What is needed is each line of the data below that holds the string "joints".
- - - -
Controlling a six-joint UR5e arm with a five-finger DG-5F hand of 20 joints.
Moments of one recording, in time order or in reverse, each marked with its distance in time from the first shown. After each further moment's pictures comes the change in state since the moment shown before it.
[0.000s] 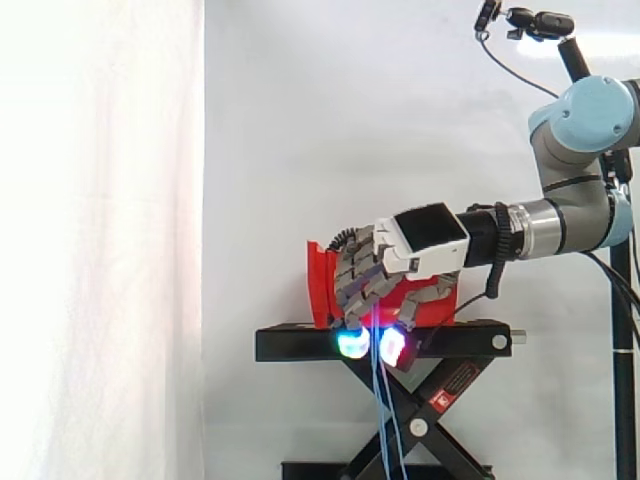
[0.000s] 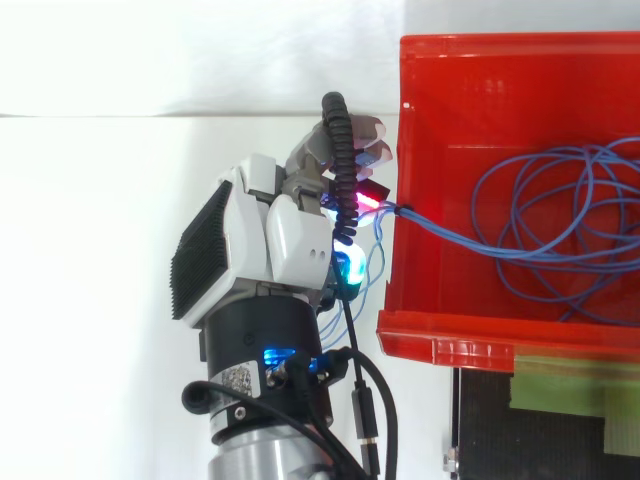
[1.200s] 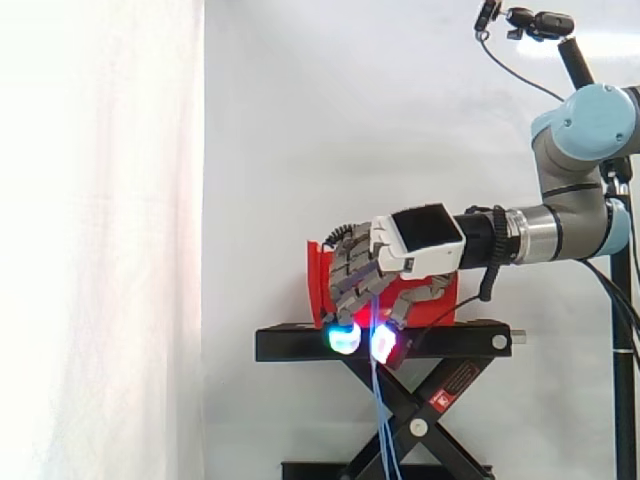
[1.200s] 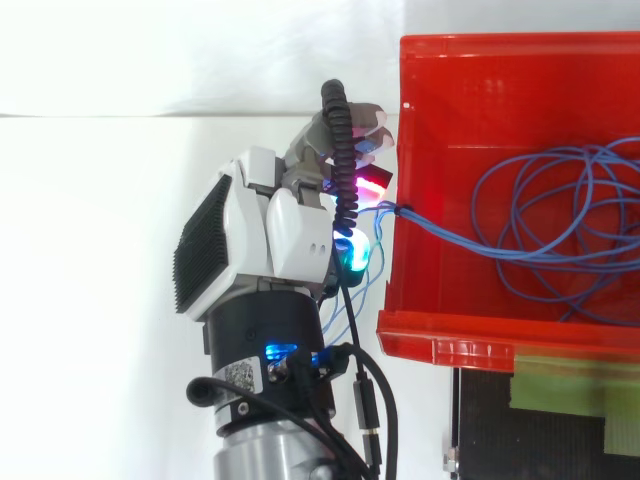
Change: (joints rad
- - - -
Answer to this task>
Controlling a six-joint UR5e arm with a five-finger DG-5F hand of 20 joints.
Change: (joints rad

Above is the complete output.